Passare in svantaggio in una partita del genere, dopo un primo tempo del genere, vuol dire essere vittime di una specie di macumba, oltre che delle solite amnesie e di una serie di errori di misura, soprattutto sotto porta ma anche in fase di impostazione.
Un Catania meno efficace rispetto a quello che è il suo standard di rendimento nel bunker del “Massimino“; una Roma che riesce ad arrivare al tiro in più occasioni, un paio delle quali fanno già immaginare il fremito della rete, se Destro e Bradley non riuscissero nell’impresa di salvare la porta etnea da quello che sarebbe un meritato svantaggio, vista l’efficacia della manovra romanista.

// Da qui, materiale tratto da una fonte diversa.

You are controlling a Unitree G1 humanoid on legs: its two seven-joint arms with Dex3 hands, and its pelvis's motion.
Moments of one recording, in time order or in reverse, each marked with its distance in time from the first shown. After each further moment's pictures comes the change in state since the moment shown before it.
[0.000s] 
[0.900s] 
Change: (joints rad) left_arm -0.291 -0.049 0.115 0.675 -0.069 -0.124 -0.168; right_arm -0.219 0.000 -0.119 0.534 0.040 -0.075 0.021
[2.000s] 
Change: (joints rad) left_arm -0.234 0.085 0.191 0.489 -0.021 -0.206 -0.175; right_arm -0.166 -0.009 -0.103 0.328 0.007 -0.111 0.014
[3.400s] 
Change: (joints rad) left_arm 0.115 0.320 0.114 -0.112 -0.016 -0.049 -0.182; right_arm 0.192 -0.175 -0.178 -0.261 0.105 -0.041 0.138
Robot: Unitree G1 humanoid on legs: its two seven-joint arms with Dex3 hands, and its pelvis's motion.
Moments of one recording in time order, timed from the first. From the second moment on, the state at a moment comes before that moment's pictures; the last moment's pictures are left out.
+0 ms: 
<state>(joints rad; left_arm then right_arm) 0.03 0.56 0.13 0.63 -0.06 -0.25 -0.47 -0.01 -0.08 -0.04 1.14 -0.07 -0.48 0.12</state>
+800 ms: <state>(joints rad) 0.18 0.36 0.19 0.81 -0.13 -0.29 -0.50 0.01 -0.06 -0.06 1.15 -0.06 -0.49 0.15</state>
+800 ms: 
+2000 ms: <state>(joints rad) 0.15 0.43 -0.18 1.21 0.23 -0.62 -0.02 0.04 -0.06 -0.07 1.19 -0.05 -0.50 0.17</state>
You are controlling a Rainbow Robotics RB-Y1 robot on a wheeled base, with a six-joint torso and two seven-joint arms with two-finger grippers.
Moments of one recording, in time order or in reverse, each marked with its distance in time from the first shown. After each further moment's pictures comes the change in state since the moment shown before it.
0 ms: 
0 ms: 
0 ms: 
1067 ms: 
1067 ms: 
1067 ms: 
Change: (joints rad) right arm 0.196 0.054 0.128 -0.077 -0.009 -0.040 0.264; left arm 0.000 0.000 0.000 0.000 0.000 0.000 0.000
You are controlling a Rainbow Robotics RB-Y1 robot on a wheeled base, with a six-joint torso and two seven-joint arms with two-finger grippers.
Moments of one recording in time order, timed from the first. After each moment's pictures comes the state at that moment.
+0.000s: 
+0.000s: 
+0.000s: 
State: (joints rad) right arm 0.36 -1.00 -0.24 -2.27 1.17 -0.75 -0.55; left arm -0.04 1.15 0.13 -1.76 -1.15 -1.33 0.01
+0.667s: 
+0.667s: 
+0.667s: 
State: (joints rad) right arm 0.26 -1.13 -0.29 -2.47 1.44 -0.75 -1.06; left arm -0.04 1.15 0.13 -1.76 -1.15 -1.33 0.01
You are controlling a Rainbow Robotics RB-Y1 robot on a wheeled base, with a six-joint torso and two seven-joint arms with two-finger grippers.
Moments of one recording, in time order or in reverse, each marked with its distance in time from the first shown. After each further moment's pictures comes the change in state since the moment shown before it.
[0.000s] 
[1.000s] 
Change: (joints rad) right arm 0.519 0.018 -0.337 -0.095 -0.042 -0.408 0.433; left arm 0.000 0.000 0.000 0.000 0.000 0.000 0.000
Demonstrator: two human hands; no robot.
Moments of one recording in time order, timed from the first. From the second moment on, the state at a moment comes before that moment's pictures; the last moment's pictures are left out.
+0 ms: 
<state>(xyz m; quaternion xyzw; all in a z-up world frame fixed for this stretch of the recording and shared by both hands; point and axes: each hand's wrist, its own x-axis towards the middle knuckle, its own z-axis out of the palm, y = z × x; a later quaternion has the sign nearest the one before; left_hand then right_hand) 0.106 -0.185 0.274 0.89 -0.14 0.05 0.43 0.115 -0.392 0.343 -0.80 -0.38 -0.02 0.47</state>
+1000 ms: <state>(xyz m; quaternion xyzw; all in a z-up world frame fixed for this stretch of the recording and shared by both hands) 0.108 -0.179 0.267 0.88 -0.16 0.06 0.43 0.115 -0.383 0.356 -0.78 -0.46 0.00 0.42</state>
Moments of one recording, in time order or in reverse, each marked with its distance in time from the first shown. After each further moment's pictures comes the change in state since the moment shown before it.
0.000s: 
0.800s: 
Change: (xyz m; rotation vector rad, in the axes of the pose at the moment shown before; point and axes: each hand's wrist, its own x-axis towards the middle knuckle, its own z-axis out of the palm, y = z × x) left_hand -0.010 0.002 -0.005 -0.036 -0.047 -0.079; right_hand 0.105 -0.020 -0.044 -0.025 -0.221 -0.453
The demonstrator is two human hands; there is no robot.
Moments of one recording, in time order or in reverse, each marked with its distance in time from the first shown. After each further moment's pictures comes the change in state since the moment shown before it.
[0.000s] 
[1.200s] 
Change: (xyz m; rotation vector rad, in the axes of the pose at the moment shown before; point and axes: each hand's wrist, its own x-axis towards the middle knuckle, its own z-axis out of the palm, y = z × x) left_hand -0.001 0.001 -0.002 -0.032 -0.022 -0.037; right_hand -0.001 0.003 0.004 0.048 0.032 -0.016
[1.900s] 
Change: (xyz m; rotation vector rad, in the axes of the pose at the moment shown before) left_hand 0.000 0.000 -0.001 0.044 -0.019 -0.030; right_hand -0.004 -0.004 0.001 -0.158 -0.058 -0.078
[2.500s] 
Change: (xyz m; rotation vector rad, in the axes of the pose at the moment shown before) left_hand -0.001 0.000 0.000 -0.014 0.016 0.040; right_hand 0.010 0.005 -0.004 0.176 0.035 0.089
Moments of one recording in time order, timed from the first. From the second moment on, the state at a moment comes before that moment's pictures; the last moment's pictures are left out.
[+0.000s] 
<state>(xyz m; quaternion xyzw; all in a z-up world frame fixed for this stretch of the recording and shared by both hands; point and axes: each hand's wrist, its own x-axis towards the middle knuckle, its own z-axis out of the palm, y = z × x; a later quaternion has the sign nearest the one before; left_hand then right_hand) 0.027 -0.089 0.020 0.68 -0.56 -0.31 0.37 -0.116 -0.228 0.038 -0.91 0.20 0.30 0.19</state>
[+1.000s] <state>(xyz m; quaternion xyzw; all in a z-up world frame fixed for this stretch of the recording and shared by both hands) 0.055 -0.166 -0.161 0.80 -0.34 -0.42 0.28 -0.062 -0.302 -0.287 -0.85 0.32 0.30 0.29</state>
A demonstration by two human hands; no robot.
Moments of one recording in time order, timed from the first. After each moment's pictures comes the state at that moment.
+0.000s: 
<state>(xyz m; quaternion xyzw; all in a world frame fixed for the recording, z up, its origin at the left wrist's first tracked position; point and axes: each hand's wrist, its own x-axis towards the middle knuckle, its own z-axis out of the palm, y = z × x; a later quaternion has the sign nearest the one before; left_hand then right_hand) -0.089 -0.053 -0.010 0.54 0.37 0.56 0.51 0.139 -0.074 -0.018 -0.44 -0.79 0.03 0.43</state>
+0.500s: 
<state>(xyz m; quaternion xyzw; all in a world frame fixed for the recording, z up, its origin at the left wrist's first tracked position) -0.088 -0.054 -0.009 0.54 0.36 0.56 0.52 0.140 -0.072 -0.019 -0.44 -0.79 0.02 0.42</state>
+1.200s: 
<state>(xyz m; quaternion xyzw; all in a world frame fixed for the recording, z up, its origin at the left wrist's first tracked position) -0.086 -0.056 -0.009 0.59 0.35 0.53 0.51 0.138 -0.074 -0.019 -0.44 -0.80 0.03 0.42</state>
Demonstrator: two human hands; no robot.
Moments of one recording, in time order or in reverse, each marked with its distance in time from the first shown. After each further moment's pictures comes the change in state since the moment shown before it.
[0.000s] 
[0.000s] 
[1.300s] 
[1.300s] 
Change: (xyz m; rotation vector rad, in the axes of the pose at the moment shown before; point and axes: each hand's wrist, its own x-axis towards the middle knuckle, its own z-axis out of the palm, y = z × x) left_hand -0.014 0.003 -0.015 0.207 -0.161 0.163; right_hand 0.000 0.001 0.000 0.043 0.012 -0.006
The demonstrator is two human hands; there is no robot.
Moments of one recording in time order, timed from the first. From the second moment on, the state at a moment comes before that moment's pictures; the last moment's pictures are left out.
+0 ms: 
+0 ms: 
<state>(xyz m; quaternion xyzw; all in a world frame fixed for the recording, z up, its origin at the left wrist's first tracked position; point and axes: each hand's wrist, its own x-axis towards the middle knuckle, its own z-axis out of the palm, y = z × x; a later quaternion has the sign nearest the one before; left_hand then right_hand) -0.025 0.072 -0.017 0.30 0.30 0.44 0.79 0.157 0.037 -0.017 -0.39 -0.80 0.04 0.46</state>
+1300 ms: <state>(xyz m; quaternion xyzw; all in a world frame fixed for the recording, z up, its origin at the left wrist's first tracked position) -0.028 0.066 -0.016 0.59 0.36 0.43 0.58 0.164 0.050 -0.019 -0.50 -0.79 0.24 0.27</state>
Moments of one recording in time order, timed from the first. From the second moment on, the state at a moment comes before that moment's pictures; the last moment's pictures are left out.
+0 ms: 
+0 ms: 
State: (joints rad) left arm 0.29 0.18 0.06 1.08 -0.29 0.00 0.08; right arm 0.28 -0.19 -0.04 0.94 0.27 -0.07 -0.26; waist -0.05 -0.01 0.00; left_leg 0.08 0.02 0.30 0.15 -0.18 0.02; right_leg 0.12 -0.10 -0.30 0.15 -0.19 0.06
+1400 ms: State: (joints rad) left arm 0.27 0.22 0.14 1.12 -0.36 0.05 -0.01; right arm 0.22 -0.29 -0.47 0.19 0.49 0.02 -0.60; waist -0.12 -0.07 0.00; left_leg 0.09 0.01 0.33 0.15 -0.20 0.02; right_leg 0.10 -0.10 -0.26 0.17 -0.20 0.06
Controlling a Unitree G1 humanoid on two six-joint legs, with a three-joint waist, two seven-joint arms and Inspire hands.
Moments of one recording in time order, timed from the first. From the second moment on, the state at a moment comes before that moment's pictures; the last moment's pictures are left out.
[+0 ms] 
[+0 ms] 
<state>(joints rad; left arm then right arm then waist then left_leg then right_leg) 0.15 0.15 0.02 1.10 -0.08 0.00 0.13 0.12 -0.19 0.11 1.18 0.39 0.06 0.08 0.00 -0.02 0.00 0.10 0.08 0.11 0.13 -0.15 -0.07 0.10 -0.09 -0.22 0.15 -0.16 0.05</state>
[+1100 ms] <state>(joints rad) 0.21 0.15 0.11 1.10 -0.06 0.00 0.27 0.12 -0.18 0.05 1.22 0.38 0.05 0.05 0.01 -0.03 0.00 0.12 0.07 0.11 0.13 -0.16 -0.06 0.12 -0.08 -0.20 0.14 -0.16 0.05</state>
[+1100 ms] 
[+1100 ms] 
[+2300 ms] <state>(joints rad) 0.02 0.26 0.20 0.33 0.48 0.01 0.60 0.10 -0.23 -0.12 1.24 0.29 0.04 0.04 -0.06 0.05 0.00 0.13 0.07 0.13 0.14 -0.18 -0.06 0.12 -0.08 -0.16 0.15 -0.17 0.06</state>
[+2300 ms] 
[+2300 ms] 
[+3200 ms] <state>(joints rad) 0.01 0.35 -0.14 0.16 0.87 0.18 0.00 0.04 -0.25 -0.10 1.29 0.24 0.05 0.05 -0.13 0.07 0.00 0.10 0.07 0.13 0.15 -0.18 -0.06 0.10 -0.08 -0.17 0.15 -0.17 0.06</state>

Un cenno alla lideranza di Burdisso, capitano odierno e collante del reparto: prima di tornare alle considerazioni sulla sua adattabilità ai piani di Zeman, oggi se ne apprezzano carisma e tenuta del reparto, anche se nella seconda parte partecipa anche lui all’orgia di lanci lunghi in cui la Roma annacqua le sue speranze di rimonta dopo il goal di Gomez. Quello che accade al minuto sessantuno è stavolta talmente lineare e scorrevole nel suo sviluppo che ci costringe a porci più di un interrogativo, secondo noi soprattutto sul valore dei singoli, non solo da un punto di vista tecnico ma anche di tenuta psicologica, visto che Gomez arriva alla conclusione come una lama nel burro, il che dà anche il tempo di considerare quelli che ancora sono i limiti di Goicoechea, visto che forse si consegna prima del tempo alla battuta del brevilineo argentino. Poi col passare dei minuti la Roma somiglia sempre meno a una squadra di Zeman, a tratti anzi pare agli antipodi dei dettami del boemo, basta soffermarsi a considerare i movimenti di esterni come Piris e Balzaretti o il portare palla di Bradley prima che il movimento di qualche compagno dia sviluppo alla manovra. Marquinhos e Dodò, una finestra sul futuro nel finale dell’ennesimo pomeriggio indigesto alle pendici del vulcano; il presente però è ancora una volta un colpo di tosse di Zeman, frettoloso nel guadagnare il sottopassaggio, a celare il disappunto. C’era il rigore su Dodò, tante altre cose che dovrebbero essere scontate, quasi ovvie, non ci sono ancora e viene il dubbio che forse non le vedremo mai, giunti alla prima del ritorno, con quattro punti lasciati in due gare alla banda di Maran. Non c’era Totti, poi, il che rende ogni magagna più evidente, visto che il Capitano troppo spesso è come il tappeto sotto il quale nascondere la cenere.